Looking for tips on how to age or dirty up real bone skulls. We have a few animal skulls we'll be using in next year's haunt. I have heard of just applying a brown wood stain to them and wiping them off but interested in other ideas. The ones I have so far are clean and bleached so look kind of sterile.


----------



## fontgeek (Jul 24, 2006)

I know that even for synthetic versions of bone, they tend to scuff the surface lightly, then soak or rub coffee grounds, tea, etc., in to give the aged, yellow-brown texture and coloring.


----------



## DonHBloomer (Feb 2, 2016)

*age real bones*

I have found that real bones do not do well with synthetic materials.
(The same goes for tusks.) I would not use paint or stain, (or bleach, for that matter).

I would try water and dirt first. See if you get something you like that way.
If you do not like the look, go with weak tea or coffee. Remember that dry bones are porous. You do not want to make them too dark. Go in little steps.


----------



## jdubbya (Nov 6, 2005)

fontgeek said:


> I know that even for synthetic versions of bone, they tend to scuff the surface lightly, then soak or rub coffee grounds, tea, etc., in to give the aged, yellow-brown texture and coloring.





DonHBloomer said:


> I have found that real bones do not do well with synthetic materials.
> (The same goes for tusks.) I would not use paint or stain, (or bleach, for that matter).
> 
> I would try water and dirt first. See if you get something you like that way.
> If you do not like the look, go with weak tea or coffee. Remember that dry bones are porous. You do not want to make them too dark. Go in little steps.


Thanks! Great tips. Going to try it this coming week and se how it turns out. Appreciate the input!


----------



## fontgeek (Jul 24, 2006)

Something else to consider, as time and nature age bones, out side of a living body, calcium tends to get leached away, leaving the bone(s) more porous and brittle, while you may not want the brittle aspect, you can start leaching or removing some of the outer surface using things like CLR or even vinegar to get the feel of the aged bone, this also makes it easier to stain the bone using coffee, dirt, etc.


----------



## partsman (Feb 26, 2008)

Age it the way you age a concrete repair, go to the garden center buy a small bag of peat, and a small bag of manure, mix in equal parts, add water make a nice loose slurry, and place your bones in that for a couple weeks.
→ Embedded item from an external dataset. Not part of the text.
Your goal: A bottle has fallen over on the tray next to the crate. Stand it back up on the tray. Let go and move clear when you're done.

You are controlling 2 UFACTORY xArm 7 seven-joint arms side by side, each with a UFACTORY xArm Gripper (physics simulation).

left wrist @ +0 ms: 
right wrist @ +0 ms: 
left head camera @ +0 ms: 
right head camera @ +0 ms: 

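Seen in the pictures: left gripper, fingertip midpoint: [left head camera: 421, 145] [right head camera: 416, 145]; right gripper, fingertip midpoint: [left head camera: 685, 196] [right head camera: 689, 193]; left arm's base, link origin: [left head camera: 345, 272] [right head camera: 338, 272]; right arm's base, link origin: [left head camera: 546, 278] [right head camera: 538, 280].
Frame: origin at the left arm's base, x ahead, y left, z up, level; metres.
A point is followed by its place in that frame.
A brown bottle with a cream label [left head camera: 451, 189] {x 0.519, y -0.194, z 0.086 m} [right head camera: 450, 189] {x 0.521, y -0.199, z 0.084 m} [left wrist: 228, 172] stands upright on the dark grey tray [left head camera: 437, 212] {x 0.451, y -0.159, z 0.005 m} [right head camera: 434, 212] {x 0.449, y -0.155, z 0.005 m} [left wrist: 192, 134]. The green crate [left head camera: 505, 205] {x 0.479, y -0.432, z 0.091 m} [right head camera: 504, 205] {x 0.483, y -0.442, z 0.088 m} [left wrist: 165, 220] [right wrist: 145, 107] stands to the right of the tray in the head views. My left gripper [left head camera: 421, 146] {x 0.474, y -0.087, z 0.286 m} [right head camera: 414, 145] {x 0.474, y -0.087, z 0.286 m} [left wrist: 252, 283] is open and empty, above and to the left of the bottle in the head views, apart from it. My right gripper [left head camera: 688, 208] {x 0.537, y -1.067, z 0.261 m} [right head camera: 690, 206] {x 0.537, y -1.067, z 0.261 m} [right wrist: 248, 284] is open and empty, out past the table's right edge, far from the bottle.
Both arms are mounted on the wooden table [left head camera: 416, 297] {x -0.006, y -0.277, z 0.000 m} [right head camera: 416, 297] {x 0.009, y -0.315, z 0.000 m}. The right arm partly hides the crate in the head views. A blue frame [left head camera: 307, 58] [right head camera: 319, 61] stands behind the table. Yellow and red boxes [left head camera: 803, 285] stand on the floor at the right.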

When you pull them out it'll look like they were buried for a hundred years. Then dump the slurry in the garden and have great tomatoes next summer


----------



## MikeBru (Feb 19, 2010)

Haven't tried it myself, and I would also consider leather dye.


----------



## Front Yard Fright (Dec 23, 2005)

MikeBru said:


> Haven't tried it myself, and I would also consider leather dye.


I second that! Tandy Leather Dye should do the trick!


----------



## englundisgod (Jul 3, 2008)

wood stain works great, choose your color grey for dusty mummy type stuff. or a mdium brown , leather dye will also work


----------